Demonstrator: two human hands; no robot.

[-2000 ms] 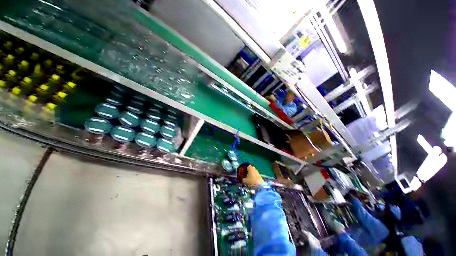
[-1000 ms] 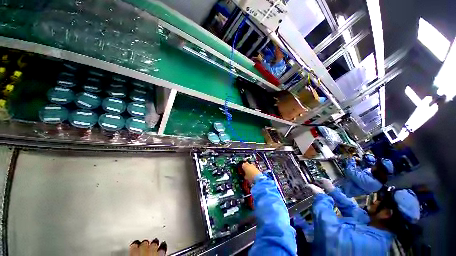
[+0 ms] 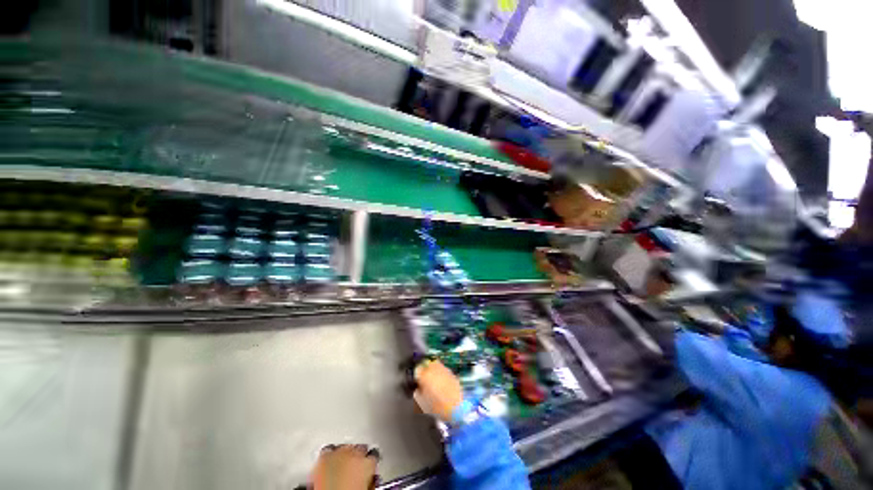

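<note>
The frame is motion-blurred. A green circuit board (image 3: 493, 388) lies in its frame on the line, with three orange-red toroidal inductors (image 3: 517, 362) in a row on it. My right hand (image 3: 439, 388), bare with a blue sleeve, is at the board's left edge with its fingers bent; blur hides whether it holds anything. My left hand (image 3: 346, 467) is low at the bottom edge over the pale surface, partly cut off, its fingers curled and what is under them hidden.
The shelf holds blue-topped capacitors (image 3: 257, 256) and yellow-topped components (image 3: 72, 234). A blue coiled cord (image 3: 428, 234) hangs over it. A dark carrier frame (image 3: 613, 337) lies right of the board. A person in a blue smock (image 3: 747, 407) is at the right.
My right hand has moved from the toroidal inductors to the board's left edge. My left hand has come further into view. The camera view has turned and the shelf looks more level.
</note>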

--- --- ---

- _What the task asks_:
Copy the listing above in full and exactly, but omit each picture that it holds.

- _Reply_:
Demonstrator: two human hands; no robot.

[-2000 ms] 
[-1000 ms] 
[+0 ms] 

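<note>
The frame is motion-blurred. A green circuit board (image 3: 493, 388) lies in its frame on the line, with three orange-red toroidal inductors (image 3: 517, 362) in a row on it. My right hand (image 3: 439, 388), bare with a blue sleeve, is at the board's left edge with its fingers bent; blur hides whether it holds anything. My left hand (image 3: 346, 467) is low at the bottom edge over the pale surface, partly cut off, its fingers curled and what is under them hidden.
The shelf holds blue-topped capacitors (image 3: 257, 256) and yellow-topped components (image 3: 72, 234). A blue coiled cord (image 3: 428, 234) hangs over it. A dark carrier frame (image 3: 613, 337) lies right of the board. A person in a blue smock (image 3: 747, 407) is at the right.
My right hand has moved from the toroidal inductors to the board's left edge. My left hand has come further into view. The camera view has turned and the shelf looks more level.
</note>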

Work on this exercise is complete.